Mountain in Nordland, Norway

Geita or Svolværgeita (Spålla) is a 150 m tall pinnacle at the southwest face of the mountain Fløyfjellet on the island of Austvågøya in the Lofoten archipelago. The 569 m high Fløyfjellet is located on the edge of the town of Svolvær in Vågan Municipality in Nordland county, Norway. The first recorded time a climber reached the summit of Svolværgeita was on 1 August 1910 by Ferdinand Schjelderup, Alf Bonnevie Bryn, and Carl Wilhelm Rubenson.

==Name==
The official name of the mountain is Geita. The name is the finite form of geit which means "goat" since the mountain has two "horns". The two horns are called Storhorn and Lillehorn. By descending from Storhorn, it is common to jump over a 1.5 m wide gap and land safely on Lillehorn, while viewing the town cemetery 300 m below. The name is unofficially prefixed with "Svolvær" since it is located in that town.

==First ascent==
The 1910 Route was first climbed by Bryn, Schjelderup, and Rubinson. They reached the top by 11:00 pm on 1 August 1910. Their route includes a diagonal traverse across the north wall of the mountain, led by Rubinson. Before the climb, the three had bet a local hotel owner a bottle of wine that they would reach the Goat summit. The group of Bryn, Schjelderup, and Rubinson had shortly before finished the first successful ascent of Stetind, on 30 July. Two days later, on 3 August, the same group made the first ascent of Trakta, one of the most difficult summits to reach in Norway.

==Climbing routes==
In addition to The 1910 Route, several other routes to the summit of The Goat have been described.

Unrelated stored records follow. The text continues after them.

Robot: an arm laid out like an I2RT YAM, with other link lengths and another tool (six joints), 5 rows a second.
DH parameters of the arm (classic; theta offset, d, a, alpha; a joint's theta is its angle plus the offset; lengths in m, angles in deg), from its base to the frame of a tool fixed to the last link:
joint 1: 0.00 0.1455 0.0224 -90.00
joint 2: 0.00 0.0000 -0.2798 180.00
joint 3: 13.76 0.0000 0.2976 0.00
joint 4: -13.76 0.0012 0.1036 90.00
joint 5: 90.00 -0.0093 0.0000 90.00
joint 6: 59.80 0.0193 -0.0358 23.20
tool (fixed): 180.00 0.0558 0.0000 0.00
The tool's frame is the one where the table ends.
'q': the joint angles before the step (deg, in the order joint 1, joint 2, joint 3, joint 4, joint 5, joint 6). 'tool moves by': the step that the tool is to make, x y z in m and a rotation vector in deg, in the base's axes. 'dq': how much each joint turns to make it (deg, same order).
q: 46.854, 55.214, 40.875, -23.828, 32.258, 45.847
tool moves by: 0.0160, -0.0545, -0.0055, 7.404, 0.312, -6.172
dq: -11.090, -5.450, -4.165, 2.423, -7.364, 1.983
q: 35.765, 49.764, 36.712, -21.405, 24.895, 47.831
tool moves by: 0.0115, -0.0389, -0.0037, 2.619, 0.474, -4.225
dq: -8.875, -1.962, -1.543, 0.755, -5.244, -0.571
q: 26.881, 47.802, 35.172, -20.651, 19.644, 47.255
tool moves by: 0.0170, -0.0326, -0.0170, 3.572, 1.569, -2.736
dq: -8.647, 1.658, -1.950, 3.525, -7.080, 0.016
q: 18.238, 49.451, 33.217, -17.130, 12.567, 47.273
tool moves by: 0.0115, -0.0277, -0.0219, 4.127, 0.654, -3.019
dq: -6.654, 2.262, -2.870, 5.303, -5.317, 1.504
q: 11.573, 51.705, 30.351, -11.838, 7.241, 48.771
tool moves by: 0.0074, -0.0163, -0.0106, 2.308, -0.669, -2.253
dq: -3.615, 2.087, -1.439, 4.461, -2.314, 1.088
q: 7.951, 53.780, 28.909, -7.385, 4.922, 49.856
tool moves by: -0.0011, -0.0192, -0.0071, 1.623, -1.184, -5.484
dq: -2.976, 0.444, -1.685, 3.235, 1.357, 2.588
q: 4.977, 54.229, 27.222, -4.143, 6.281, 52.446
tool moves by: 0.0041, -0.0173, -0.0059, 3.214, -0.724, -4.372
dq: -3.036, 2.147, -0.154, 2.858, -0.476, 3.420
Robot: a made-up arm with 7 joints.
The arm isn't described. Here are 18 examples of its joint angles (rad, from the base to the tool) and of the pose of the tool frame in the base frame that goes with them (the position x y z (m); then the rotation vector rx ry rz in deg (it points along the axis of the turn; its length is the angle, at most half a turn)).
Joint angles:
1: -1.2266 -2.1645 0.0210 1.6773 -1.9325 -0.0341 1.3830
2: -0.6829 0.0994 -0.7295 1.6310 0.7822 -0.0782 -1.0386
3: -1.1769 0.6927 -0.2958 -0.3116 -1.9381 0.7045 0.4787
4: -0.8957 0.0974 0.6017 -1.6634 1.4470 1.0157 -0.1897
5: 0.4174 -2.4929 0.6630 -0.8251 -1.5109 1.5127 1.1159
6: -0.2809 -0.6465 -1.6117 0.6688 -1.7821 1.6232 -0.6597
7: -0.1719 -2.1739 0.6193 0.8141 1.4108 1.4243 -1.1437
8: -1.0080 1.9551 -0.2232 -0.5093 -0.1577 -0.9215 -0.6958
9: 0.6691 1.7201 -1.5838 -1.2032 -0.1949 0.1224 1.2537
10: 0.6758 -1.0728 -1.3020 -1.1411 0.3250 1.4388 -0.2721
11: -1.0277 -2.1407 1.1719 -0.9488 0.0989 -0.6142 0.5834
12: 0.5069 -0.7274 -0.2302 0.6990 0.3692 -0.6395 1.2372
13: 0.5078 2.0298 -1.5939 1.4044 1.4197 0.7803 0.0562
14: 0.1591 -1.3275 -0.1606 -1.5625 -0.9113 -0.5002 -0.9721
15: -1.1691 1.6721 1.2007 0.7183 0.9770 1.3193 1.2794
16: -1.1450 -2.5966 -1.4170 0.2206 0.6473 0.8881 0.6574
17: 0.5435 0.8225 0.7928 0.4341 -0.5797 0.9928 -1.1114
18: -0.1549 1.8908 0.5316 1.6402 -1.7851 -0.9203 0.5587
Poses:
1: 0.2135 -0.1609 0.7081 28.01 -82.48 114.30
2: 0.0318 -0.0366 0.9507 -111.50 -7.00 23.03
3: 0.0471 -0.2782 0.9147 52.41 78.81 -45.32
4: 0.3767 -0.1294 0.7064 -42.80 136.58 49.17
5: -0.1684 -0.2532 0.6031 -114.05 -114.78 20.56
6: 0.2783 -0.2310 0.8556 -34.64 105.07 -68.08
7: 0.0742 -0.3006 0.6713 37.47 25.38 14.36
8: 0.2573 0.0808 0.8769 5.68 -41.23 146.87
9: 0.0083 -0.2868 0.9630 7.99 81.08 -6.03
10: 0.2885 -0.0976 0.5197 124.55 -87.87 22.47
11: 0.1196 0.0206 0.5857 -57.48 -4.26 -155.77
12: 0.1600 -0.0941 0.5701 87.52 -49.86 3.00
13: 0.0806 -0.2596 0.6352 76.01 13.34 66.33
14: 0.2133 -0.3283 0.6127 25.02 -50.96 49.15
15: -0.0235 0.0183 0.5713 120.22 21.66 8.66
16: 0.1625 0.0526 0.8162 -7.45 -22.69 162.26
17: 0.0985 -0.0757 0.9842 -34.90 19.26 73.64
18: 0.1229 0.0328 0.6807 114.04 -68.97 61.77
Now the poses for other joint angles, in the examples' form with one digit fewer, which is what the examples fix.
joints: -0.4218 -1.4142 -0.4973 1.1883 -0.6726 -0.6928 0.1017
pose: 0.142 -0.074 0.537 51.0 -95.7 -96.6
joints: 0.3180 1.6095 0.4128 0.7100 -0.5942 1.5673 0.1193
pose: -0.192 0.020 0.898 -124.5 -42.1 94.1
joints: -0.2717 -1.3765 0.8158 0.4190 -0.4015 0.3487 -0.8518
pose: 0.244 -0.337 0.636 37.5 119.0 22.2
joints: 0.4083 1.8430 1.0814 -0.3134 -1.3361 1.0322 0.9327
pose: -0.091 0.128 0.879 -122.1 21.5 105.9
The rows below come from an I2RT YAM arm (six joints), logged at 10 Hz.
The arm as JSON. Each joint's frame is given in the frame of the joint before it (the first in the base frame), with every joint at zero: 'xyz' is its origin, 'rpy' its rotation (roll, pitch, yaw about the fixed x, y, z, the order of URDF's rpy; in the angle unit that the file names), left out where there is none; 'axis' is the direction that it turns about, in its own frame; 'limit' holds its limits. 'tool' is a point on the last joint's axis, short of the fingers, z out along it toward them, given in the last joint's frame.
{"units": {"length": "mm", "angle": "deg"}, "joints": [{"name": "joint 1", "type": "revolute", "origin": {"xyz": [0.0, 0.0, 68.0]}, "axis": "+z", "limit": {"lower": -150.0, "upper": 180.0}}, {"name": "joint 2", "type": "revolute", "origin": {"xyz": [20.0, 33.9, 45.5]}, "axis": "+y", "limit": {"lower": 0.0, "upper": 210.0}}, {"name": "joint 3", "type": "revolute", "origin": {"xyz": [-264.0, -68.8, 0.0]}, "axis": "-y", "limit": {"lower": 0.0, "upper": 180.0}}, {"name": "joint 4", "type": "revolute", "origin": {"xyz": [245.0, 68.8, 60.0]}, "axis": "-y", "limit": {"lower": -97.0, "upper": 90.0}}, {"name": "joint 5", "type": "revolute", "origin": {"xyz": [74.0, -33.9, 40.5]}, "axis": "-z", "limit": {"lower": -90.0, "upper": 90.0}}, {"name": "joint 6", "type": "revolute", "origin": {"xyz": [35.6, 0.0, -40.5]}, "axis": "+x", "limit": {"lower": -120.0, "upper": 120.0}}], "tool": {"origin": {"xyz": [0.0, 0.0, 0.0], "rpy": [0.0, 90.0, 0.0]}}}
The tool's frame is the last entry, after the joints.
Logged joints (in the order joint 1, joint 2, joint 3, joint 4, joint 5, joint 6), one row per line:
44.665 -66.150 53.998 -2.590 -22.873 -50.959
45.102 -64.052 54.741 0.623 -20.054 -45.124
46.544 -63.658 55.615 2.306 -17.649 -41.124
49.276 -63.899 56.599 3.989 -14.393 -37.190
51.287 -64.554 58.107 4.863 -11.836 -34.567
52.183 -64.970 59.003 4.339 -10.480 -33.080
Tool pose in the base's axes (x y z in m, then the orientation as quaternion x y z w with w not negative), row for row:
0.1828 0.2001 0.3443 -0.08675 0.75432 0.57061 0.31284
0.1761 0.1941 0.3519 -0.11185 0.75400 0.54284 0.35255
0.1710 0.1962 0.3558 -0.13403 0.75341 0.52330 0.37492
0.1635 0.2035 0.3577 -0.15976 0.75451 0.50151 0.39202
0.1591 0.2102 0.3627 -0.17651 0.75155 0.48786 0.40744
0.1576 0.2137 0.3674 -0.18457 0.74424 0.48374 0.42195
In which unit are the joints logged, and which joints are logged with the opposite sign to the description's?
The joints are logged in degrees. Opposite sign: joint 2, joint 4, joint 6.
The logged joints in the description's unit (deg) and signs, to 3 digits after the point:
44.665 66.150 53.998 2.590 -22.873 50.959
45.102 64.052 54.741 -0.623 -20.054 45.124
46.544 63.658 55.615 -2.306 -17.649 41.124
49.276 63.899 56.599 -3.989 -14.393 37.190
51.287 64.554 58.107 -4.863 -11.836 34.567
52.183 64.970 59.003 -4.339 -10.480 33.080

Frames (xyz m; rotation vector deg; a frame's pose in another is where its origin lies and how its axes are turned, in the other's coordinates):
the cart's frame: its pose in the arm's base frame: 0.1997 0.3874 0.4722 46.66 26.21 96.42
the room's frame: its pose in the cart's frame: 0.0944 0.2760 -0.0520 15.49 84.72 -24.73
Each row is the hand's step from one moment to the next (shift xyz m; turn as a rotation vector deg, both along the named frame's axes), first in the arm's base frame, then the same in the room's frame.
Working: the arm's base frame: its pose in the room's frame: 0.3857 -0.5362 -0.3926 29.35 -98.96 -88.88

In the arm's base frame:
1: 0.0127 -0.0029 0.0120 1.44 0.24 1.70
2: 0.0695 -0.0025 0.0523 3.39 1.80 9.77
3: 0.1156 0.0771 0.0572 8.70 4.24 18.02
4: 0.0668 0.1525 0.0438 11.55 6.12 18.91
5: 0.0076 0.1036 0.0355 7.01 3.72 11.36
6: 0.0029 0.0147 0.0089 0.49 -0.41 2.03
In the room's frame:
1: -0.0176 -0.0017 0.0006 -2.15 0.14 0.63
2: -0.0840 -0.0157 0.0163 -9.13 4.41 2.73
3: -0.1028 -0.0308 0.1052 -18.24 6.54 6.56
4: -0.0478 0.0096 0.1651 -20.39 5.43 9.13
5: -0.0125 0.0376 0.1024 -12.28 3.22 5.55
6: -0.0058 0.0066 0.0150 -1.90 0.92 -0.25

The longest and classic route is The Front Side (grade 5+), first climbed by Wilhelm Høyer and Alf Krane in 1947. Another route is The Vegetarian (grade 5, A1). The route Highway to heaven (grade 6+, A2) was first ascended in August 1991. The Rappel Route (grade 5) was first top-roped by Svein Smaaskjær in the 1960s. The Back Side (also called The Spiral Route) (grad 5+) was first climbed in 1928 by Bror Bommen and Bjørn Lyche. The harder Angelwings (grad 6+) was first aid climbed by Arild Meyer and Hugo Bjørnstad in 1974, and first free-climbed in 1993 by Ed Webster, Arild Meyer, and Odd-Roar Wik. Local-born mountain climber Geir Rune Holm is the first to have reached 1000 trips to the summit. This milestone was set on the 3rd of October, 2021.